— EXERCISE PROMPT —
Transcribe the full listing so that each line reads as it does in the original.

— DATA PROVIDED —
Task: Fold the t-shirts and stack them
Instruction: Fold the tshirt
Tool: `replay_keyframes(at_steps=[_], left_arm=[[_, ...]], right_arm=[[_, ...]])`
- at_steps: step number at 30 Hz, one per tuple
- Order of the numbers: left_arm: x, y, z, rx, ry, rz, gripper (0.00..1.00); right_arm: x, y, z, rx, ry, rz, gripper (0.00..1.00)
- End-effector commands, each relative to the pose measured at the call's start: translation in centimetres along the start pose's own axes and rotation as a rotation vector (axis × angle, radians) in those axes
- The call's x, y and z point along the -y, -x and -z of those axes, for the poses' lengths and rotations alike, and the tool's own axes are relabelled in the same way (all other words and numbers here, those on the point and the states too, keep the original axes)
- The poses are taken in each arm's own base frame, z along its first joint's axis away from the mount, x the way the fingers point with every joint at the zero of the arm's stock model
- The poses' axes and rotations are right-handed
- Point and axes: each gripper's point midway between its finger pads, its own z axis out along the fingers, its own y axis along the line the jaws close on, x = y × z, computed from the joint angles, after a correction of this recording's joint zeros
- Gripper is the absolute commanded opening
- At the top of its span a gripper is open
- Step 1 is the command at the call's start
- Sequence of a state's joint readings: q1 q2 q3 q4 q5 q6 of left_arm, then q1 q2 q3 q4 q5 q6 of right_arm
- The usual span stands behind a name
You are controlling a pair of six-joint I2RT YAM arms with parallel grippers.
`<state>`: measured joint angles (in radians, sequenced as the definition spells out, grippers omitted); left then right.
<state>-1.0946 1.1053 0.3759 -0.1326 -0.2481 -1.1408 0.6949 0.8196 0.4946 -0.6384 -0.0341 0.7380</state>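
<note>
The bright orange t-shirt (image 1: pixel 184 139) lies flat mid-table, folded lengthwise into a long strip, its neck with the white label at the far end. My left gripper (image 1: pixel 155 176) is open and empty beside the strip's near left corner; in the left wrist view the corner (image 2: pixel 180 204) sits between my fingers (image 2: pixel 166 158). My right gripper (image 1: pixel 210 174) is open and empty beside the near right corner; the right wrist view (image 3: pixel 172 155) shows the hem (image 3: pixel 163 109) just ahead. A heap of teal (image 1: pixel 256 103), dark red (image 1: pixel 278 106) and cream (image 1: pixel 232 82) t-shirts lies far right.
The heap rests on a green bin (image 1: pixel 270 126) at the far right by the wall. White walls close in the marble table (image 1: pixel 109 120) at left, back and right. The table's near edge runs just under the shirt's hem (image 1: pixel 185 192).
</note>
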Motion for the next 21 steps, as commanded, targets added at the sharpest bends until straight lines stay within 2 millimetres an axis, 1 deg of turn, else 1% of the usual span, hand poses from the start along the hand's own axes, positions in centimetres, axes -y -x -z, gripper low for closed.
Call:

— ANSWER TO THE EXERCISE —
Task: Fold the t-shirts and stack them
Instruction: Fold the tshirt
Tool: `replay_keyframes(at_steps=[_], left_arm=[[_, ...]], right_arm=[[_, ...]])`
- at_steps: step number at 30 Hz, one per tuple
- Order of the numbers: left_arm: x, y, z, rx, ry, rz, gripper (0.00..1.00); right_arm: x, y, z, rx, ry, rz, gripper (0.00..1.00)
- End-effector commands, each relative to the pose measured at the call's start: translation in centimetres along the start pose's own axes and rotation as a rotation vector (axis × angle, radians) in those axes
- The call's x, y and z point along the -y, -x and -z of those axes, for the poses' lengths and rotations alike, and the tool's own axes are relabelled in the same way (all other words and numbers here, those on the point and the states too, keep the original axes)
- The poses are taken in each arm's own base frame, z along its first joint's axis away from the mount, x the way the fingers point with every joint at the zero of the arm's stock model
- The poses' axes and rotations are right-handed
- Point and axes: each gripper's point midway between its finger pads, its own z axis out along the fingers, its own y axis along the line the jaws close on, x = y × z, computed from the joint angles, after a correction of this recording's joint zeros
- Gripper is the absolute commanded opening
- At the top of its span a gripper is open
- Step 1 is the command at the call's start
- Sequence of a state's joint readings: q1 q2 q3 q4 q5 q6 of left_arm, then q1 q2 q3 q4 q5 q6 of right_arm
- The usual span stands behind a name
You are controlling a pair of six-joint I2RT YAM arms with parallel grippers.
`<state>`: measured joint angles (in radians, sequenced as the definition spells out, grippers omitted); left then right.
<state>-1.0946 1.1053 0.3759 -0.1326 -0.2481 -1.1408 0.6949 0.8196 0.4946 -0.6384 -0.0341 0.7380</state>
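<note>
The bright orange t-shirt (image 1: pixel 184 139) lies flat mid-table, folded lengthwise into a long strip, its neck with the white label at the far end. My left gripper (image 1: pixel 155 176) is open and empty beside the strip's near left corner; in the left wrist view the corner (image 2: pixel 180 204) sits between my fingers (image 2: pixel 166 158). My right gripper (image 1: pixel 210 174) is open and empty beside the near right corner; the right wrist view (image 3: pixel 172 155) shows the hem (image 3: pixel 163 109) just ahead. A heap of teal (image 1: pixel 256 103), dark red (image 1: pixel 278 106) and cream (image 1: pixel 232 82) t-shirts lies far right.
The heap rests on a green bin (image 1: pixel 270 126) at the far right by the wall. White walls close in the marble table (image 1: pixel 109 120) at left, back and right. The table's near edge runs just under the shirt's hem (image 1: pixel 185 192).
</note>
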Motion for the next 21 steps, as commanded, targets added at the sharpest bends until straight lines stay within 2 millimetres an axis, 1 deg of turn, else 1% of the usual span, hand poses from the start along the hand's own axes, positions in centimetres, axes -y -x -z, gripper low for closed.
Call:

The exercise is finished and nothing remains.